If this were a simple matter of women “selling more” or “selling better,” the solution, for women attorneys and their firms, would be straightforward. There are dozens of high-end business development coaches, sales trainers and industry consultants who claim to be able to help lawyers do a better job of bringing in clients. Firms often will invest, on behalf of their high-potential attorneys, in these services. And, in other cases, individual lawyers themselves will decide to hire an expert for help in this area. (Pro tip: if you’re considering hiring one of these folks, for yourself or for your firm, ask a few questions about their clients, like how many women they’ve coached, and about the net gains in compensation they can document as having resulted from their work.)
Those sales resources have been around for a long time. Women partners’ compensation hasn’t improved.
In part, this is because some of the barriers to women closing deals and bringing in business are cultural and systemic. Friends do business with friends. Business clients hire attorneys who look like them. The best sales training in the world is not necessarily going to be enough to overcome the implicit biases of the people doing the buying. (And entirely too many business development coaches we’ve seen in action fail to recognize even the existence of this implicit bias.)
There is some reason for optimism on this front. As corporate America becomes increasingly diverse, corporate cronyism will be more diverse, too. In fact, women leaving law firms for the kind of in-house counsel jobs that are purported to offer better quality of life (and no pressure to build one’s own “book”) are now, increasingly, in the position to hire outside attorneys to manage their business’ legal work. Many of those women are making it a point to push work towards other women.

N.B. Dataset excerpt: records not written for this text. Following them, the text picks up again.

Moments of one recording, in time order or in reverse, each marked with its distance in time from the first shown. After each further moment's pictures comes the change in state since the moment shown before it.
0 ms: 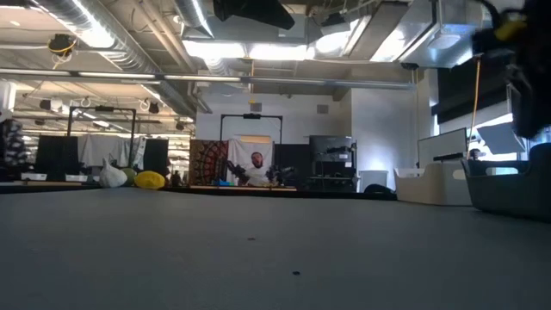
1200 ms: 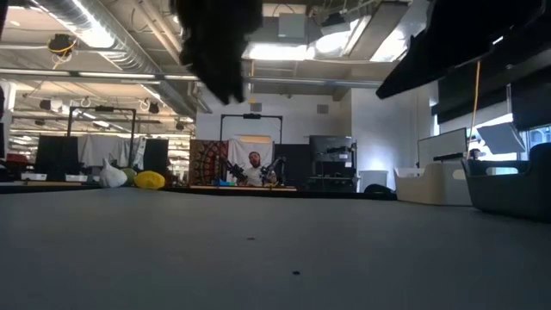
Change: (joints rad) left arm 0.243 0.000 0.000 -0.479 -0.020 -0.191; right arm -0.001 0.243 0.018 0.946 0.320 -0.650
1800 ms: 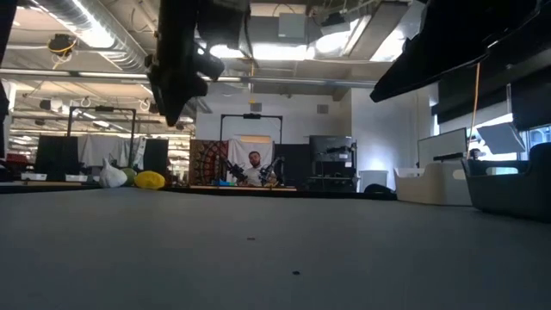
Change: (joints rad) left arm 0.320 0.000 0.000 -0.487 -0.078 0.009; right arm 0.000 0.033 0.000 0.059 0.000 -0.003
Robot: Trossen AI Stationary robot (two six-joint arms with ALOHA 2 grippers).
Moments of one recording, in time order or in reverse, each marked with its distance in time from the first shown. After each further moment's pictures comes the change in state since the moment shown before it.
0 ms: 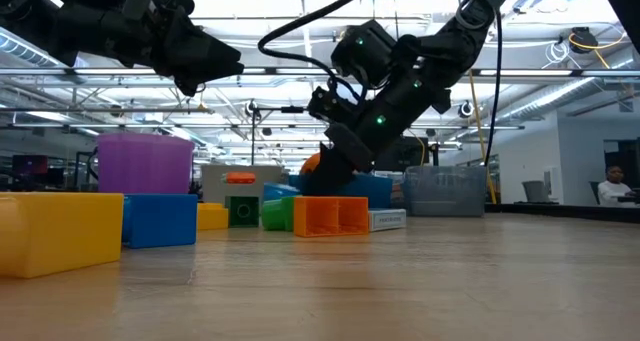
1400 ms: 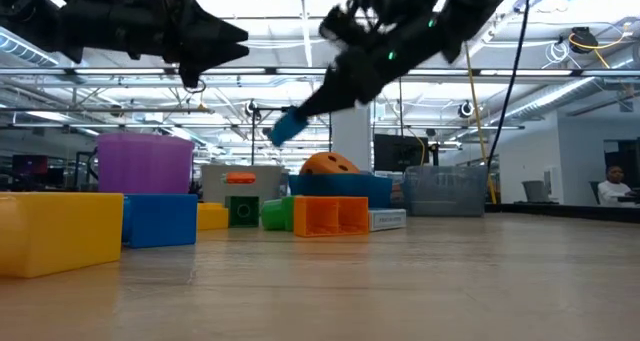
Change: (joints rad) left arm 0.032 0.000 0.000 0.140 -0.051 -0.078; right arm 0.028 -0.215 0.001 -0.003 -0.004 -0.227
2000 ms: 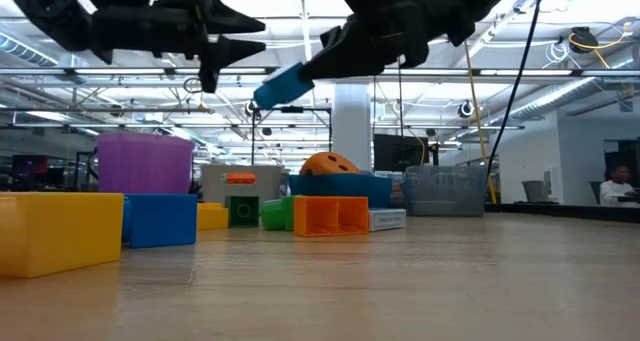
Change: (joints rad) left arm 0.136 0.091 0.083 0.043 0.189 -0.272; right arm 0.048 -0.079 0.000 -0.051 -0.262 -0.201
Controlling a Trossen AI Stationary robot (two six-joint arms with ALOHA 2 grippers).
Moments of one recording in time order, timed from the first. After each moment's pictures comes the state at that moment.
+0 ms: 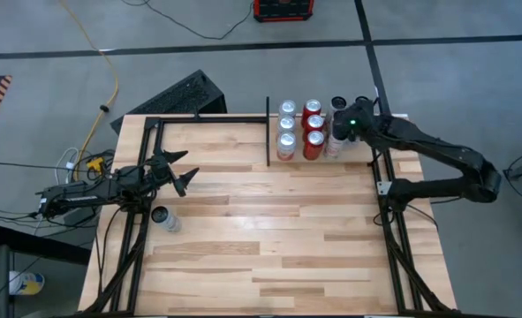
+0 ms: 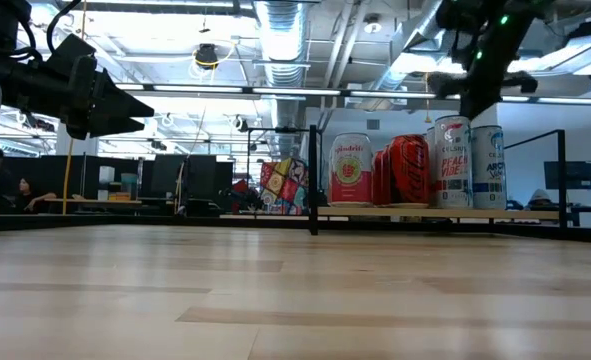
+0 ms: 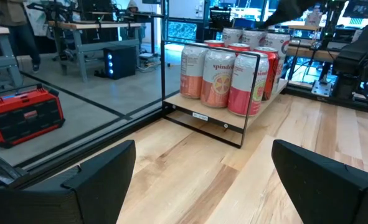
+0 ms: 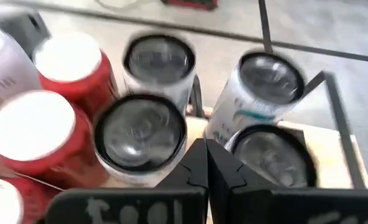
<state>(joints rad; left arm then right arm) 0.12 0.03 0.03 0.01 -0.50 -0.05 -0.57 1.07 0.95 -0.78 0.70 0.58</state>
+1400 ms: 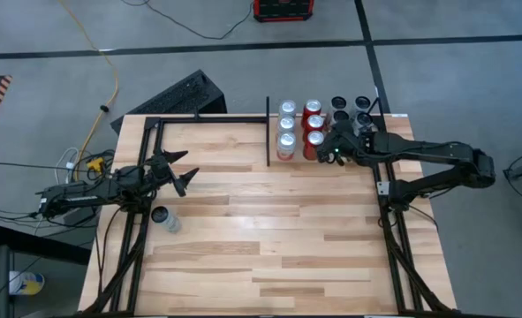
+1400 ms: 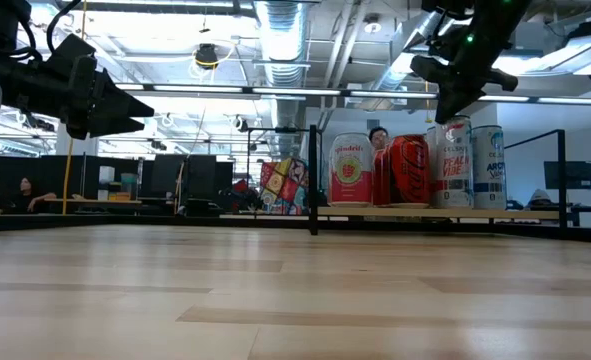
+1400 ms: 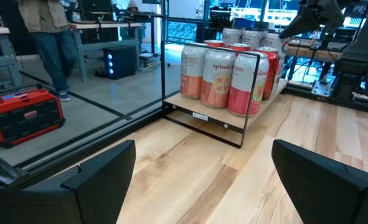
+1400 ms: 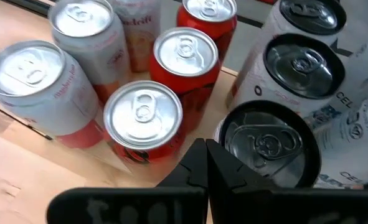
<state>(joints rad) 0.12 0.03 0.03 0.01 -0.50 -0.05 -0.25 1.15 0.99 -0.83 0.68 0.71</state>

To make the most of these shifting demographics, women partners are better served by “selling different,” rather than simply selling better or selling more. Networking with other women – in-house counsel, business owners and key executives – doesn’t have to look exactly like networking with men – and it doesn’t have to take time away from family responsibilities or other pursuits. Instead of spending time on the golf course or in the stadium sky box, professional women can build relationships with each other through mutually beneficial activities, like attending conferences or CLE seminars together or recruiting each other to serve on nonprofit/alumni/bar association/community boards or co-authoring articles for industry publications and journals. (Of course, this multitasking approach can work for men, too!)
Selling differently, whether focusing on relationships with other women, or explicitly calling attention to the elephant in the room – one of the best rainmakers we know asks reluctant potential clients for her litigation practice, “Have you ever won an argument with a woman?” – is essential to women originating more work for their firms. But it’s only half the battle. Women also need to get credit for doing so.
Like salary negotiations, this is tricky. Because, of course, to get credit one has to ask for it. But women walk a fine line when asserting that they deserve money for originating a client relationship (or, let’s be honest, asserting anything). What, from a man, looks like confidence, is still, all too often, perceived as pushiness, or worse, from a woman.
This is where firm leaders come in and where, if they’ve been paying lip service to diversity efforts, it’s now time to put their money where their mouth has been. Firms have to actively look for circumstances in which women partners deserve credit.
It’s become increasingly common for large firms to hire Chief Diversity Officers or Directors of Inclusion. And, while many of these leaders are looking at the very necessary challenge of increasing diversity in the pipeline of their firms’ new hires, the task of re-evaluating how attorneys at more senior levels are compensated for their work might be an important additional component to changing law firm culture.
Law firms, like other employers, can claim that the wage gap isn’t entirely of their making and, therefore, isn’t theirs to fix. But the solutions – or at least most of them – are well within firms’ purview. Most of what is required is the decision to act.